# New Book Critiques Calvinism



## Ask Mr. Religion (May 10, 2010)

From here:

New Book Critiques Calvinism 

"David Roach of Southern Baptist Texan has written an interesting article on a new essay book concerning Calvinism in the SBC…

Calvinists and non-Calvinists agree on the central truths of Christianity and should continue to work cooperatively in the Southern Baptist Convention. Nevertheless, Calvinists are wrong in many of their interpretations of Scripture..."​
Has anyone read David Allen's book linked in the article partially quoted above?

AMR


----------



## Cato (May 10, 2010)

Go tell that to Al Mohler


----------



## Zenas (May 10, 2010)

An entirely unhelpful endeavor. The article provided rehashes the Calvinist/non-Calvinist argument regarding Total Depravity, as so written in the book its about. It seems like the same arguments in a new dust jacket. My question is, "Why?" You say that God's grace gives people the ability. We say that Christ's death accomplished more than creating the ability to believe, but actually and effectively saved His people regardless of themselves. 

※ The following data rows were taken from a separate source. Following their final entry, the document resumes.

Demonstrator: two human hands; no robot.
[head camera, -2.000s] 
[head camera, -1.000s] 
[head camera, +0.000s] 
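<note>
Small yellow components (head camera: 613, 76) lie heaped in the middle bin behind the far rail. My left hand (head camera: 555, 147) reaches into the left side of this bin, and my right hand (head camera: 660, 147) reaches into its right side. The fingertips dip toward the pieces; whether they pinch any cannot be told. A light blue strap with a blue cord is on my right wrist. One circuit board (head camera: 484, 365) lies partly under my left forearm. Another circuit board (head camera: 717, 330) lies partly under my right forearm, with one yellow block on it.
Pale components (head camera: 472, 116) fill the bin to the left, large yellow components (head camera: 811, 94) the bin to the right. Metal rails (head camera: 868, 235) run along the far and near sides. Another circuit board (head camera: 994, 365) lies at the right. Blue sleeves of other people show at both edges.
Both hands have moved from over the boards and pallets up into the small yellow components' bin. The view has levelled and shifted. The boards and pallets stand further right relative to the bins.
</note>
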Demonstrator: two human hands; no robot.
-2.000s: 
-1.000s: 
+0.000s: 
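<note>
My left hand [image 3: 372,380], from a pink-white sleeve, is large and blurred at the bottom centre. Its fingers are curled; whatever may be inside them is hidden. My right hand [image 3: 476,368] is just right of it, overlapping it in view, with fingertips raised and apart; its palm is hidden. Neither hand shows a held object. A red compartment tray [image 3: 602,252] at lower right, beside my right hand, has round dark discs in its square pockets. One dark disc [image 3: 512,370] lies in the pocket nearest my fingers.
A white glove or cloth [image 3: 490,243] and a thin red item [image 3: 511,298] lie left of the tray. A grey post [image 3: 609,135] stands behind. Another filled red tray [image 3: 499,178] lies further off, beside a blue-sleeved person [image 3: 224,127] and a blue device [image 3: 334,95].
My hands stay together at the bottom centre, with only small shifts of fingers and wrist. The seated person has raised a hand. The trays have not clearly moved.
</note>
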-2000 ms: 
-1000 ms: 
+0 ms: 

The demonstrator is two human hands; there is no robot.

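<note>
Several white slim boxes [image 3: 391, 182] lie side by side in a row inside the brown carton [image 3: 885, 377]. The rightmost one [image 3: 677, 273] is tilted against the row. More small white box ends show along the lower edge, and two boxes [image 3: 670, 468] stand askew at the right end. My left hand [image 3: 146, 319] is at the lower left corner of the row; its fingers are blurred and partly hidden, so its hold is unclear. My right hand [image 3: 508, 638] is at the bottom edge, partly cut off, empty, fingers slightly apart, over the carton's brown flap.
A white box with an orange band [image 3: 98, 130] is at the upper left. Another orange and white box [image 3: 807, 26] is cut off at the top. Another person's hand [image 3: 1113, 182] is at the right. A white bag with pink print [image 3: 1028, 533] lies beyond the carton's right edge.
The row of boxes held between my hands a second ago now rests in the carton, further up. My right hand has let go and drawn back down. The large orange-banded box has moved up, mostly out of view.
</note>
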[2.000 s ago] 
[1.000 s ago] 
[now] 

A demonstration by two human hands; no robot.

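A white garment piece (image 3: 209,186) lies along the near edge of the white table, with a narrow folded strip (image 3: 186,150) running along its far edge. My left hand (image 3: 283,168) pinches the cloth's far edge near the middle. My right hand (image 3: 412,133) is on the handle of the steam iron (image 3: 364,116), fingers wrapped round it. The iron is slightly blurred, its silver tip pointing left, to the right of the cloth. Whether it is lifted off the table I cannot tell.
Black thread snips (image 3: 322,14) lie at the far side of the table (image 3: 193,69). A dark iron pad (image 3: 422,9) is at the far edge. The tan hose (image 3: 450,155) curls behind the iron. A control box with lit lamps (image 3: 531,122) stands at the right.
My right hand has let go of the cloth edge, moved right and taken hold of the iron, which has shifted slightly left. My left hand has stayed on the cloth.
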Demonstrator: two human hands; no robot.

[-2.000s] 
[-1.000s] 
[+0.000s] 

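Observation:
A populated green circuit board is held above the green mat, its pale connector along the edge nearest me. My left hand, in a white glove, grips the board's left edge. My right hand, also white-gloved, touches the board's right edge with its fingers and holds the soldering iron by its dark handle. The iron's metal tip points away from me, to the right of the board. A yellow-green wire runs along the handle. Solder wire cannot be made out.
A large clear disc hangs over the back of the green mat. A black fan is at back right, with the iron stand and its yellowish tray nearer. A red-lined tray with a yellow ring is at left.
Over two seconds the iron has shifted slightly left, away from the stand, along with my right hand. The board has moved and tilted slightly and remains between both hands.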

You can literally script the entire argument. If that's true, why write a book on what we all already know? One of the things that I believe is that a book should be helpful and do something that other books that it is like do not do. For example, it might explain something not thoroughly understood or convey the same ideas to a different level of readers, i.e. non-academics. There are many writers, some in the Reformed camp, that don't follow this rule. This book seems to ignore it as well. I don't understand wasting time writing something someone else has written about.


----------